Justice Ketanji Brown Jackson caused a stir during a Supreme Court hearing over the Voting Rights Act when she compared Black Americans to people with physical disabilities.
The case, Louisiana v. Callais, centers on whether the state’s new congressional map — which includes two majority-Black districts — violates the Constitution’s Equal Protection Clause or the 15th Amendment. Plaintiffs in the case claim the map was drawn based on race, amounting to unconstitutional gerrymandering.
During questioning, Justice Jackson tried to draw a parallel between race-based voting protections and disability laws.
“So going back to this discriminatory intent point, I guess I’m thinking of it, of the fact that remedial action absent discriminatory intent is really not a new idea in the civil rights laws. And my kind of paradigmatic example of this is something like the ADA [Americans with Disabilities Act],” Jackson said.
She continued by comparing access to buildings under the ADA to access to the voting system.
“Congress passed the Americans with Disabilities Act against the backdrop of a world that was generally not accessible to people with disabilities. And so it was discriminatory in effect because these folks were not able to access these buildings,” she said.
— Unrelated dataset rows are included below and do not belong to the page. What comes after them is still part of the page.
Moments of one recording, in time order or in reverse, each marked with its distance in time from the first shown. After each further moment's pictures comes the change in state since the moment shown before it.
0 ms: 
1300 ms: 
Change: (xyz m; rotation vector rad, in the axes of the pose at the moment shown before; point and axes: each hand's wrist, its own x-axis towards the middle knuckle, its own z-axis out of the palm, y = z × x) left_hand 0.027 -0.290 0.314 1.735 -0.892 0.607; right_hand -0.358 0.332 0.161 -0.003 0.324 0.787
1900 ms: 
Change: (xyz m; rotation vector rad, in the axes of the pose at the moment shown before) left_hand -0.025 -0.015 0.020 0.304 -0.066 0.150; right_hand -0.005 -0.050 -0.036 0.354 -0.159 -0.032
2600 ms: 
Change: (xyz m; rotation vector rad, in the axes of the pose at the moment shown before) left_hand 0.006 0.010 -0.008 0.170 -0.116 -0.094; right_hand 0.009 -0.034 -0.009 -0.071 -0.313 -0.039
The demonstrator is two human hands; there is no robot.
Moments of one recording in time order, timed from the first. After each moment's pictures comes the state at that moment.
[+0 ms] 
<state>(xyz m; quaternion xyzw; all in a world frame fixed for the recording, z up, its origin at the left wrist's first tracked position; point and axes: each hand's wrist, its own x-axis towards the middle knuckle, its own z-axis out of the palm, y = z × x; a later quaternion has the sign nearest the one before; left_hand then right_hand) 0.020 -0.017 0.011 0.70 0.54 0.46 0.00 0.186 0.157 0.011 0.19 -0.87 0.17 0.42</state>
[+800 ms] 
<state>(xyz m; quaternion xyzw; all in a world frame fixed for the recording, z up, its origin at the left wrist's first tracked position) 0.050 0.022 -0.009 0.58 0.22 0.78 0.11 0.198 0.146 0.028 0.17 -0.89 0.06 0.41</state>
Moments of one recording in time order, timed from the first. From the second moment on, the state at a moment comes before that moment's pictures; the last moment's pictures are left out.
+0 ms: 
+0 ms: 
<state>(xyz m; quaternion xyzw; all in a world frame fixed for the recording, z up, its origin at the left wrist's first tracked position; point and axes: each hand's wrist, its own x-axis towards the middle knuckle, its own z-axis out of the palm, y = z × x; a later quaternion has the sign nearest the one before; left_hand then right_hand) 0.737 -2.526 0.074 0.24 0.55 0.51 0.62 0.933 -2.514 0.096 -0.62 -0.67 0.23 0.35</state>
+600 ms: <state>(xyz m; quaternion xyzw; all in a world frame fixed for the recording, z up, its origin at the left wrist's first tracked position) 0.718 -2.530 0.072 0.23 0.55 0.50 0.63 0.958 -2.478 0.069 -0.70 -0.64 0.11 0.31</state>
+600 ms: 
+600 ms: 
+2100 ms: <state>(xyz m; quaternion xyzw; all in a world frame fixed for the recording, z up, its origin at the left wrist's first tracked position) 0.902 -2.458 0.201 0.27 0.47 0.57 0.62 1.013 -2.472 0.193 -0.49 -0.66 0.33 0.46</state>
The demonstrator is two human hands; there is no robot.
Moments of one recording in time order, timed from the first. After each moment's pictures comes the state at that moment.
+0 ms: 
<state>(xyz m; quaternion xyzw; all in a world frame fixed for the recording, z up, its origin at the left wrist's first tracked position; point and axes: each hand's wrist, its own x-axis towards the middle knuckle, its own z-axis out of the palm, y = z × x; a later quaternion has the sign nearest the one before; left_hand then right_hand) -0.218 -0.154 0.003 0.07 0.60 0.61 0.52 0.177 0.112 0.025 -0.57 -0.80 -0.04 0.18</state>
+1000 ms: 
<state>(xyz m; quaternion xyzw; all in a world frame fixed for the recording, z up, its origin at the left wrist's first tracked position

“It didn’t matter whether the person who built the building or the person who owned the building intended for them to be exclusionary; that’s irrelevant. Congress said, the facilities have to be made equally open to people with disabilities if readily possible. I guess I don’t understand why that’s not what’s happening here.”
She went further, directly likening racial inequality to disability.
“The idea in Section 2 is that we are responding to current-day manifestations of past and present decisions that disadvantage minorities and make it so that they don’t have equal access to the voting system. Right? They’re disabled,” Jackson said.
“In fact, we use the word ‘disabled’ in [Milliken v. Bradley]. We say that’s a way in which these processes are not equally open. So I don’t understand why it matters whether the state intended to do that. What Congress is saying is if it is happening … you gotta fix it.”
Attorney Edward Greim, representing the plaintiffs, pushed back.
“The difference is that the remedy under the ADA and other anti-discrimination laws is not stereotype,” Greim said.
Jackson replied, “It’s not race-based. I take your point. I take your point. But you’re saying then that if the problem of no access is about race, it’s just too bad because you can’t have a remedy that relates to race.”
“Absolutely not, your honor,” Greim responded.
“It’s not whether it relates to race,” he continued. “It’s whether the remedy that relates to race involves stereotyping voters and making assumptions about their politics and their views and their thoughts based on their race and that’s the problem. It doesn’t exist in those other civil rights statutes.”
The exchange quickly spread across legal and political circles, as Jackson’s remarks appeared to equate racial identity with disability — something even progressive commentators found unusual.
The case itself could reshape how Section 2 of the Voting Rights Act is applied across the country. Critics argue that racial redistricting forces states to divide voters based on skin color rather than fair representation, while defenders claim it prevents discrimination at the ballot box.
Justice Jackson’s remarks, however, shifted focus away from the legal questions and toward a growing concern over how race is framed in federal law — and how far left-wing judges are willing to go to defend it.